Tucker, a potential successor to King, last week told the same committee he had not known until recently that Barclays had been submitting artificially low Libor quotes in 2008. That may excuse him of any blame, but being unaware of a major weakness in the market doesn’t sound like a convincing argument as to why he should take on the top job when King bows out.

Sun will shine again for M&S


It was a bad week for Marks & Spencer and a worrying one for chief executive Marc Bolland, who rather lamely blamed the weather for poor trading figures. When it rains, M&S shoppers seem to stay at home; while it doesn’t appear to affect those visiting John Lewis or Primark, which filed improved results.

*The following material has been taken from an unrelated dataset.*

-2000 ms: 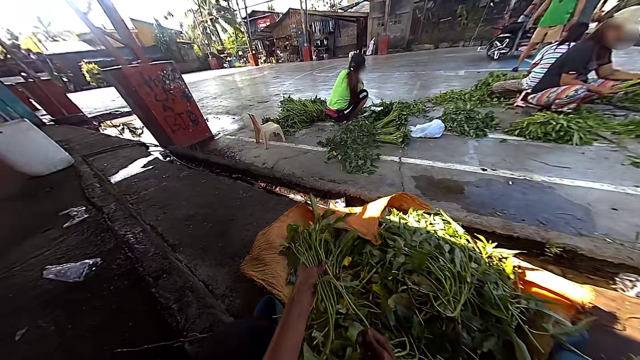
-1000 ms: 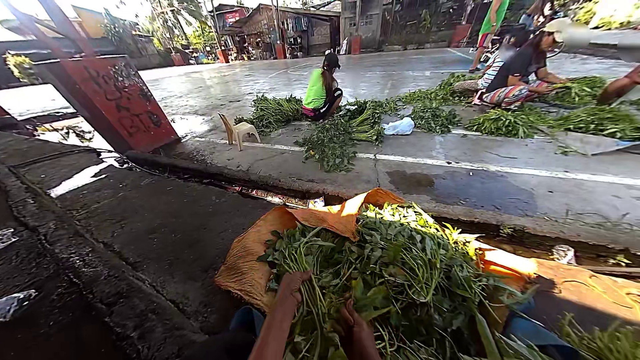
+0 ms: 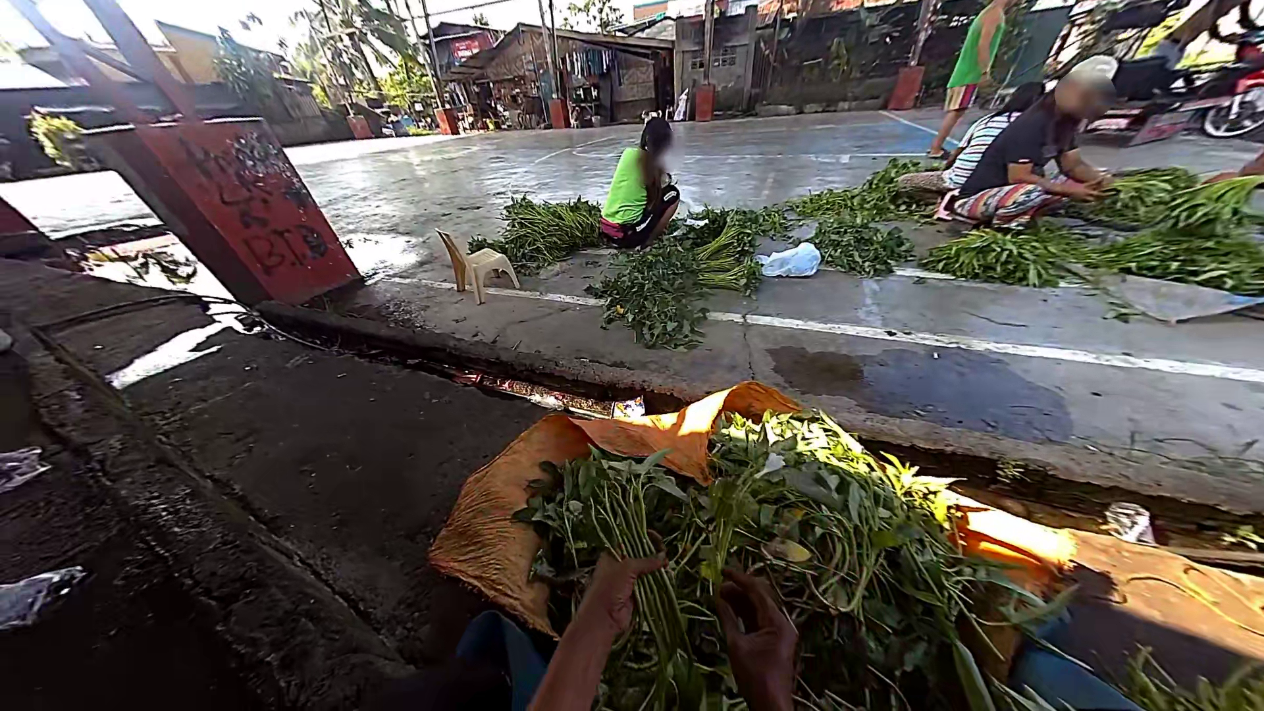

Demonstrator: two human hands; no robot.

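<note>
An orange woven sack [image 3: 499,528] lies spread in front of me, heaped with long-stemmed leafy greens [image 3: 839,533]. My left hand [image 3: 620,592] is closed around a bundle of green stems [image 3: 657,602] on the left side of the heap. Just right of it, my right hand [image 3: 758,627] is at the greens with its thumb and fingers curved; a thin stem seems to be at its fingertips, though leaves and shadow make its hold unclear.
Beyond a narrow gutter [image 3: 553,395], a small plastic chair [image 3: 476,265], leafy bundles [image 3: 657,296] and a white plastic bag [image 3: 790,261] are on the concrete court. A crouching person [image 3: 637,193] and seated people [image 3: 1027,158] are among the greens. A red post base [image 3: 237,207] stands left.
My right hand has come up from the lower edge of the heap to beside the left hand. The left hand stays at the stems. The view has swung somewhat to the right.
</note>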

Clearly, there are winners and losers, but the high street is undoubtedly a tough place to be right now, and Bolland knows there are fundamental issues to resolve at M&S that have nothing to do with the climate. Everyone from fashion experts to its stubbornly loyal shoppers were telling him where they think it has lost focus.

A common call last week was for M&S to stop trying to be all things to all men, but this is not a time to be throwing the baby out with the bath water. Furthermore, shoppers will always want something new, and that means some ideas will work while others will fail. Innovation should never be sidelined.

M&S shares are down 12 per cent since Bolland took over in May 2010, which tells us that investors are a little tense about its direction. But the CEO has hired new blood to lead its revival, the balance sheet is healthy and despite the decline in performance it remains a highly profitable business. There is no crisis, yet.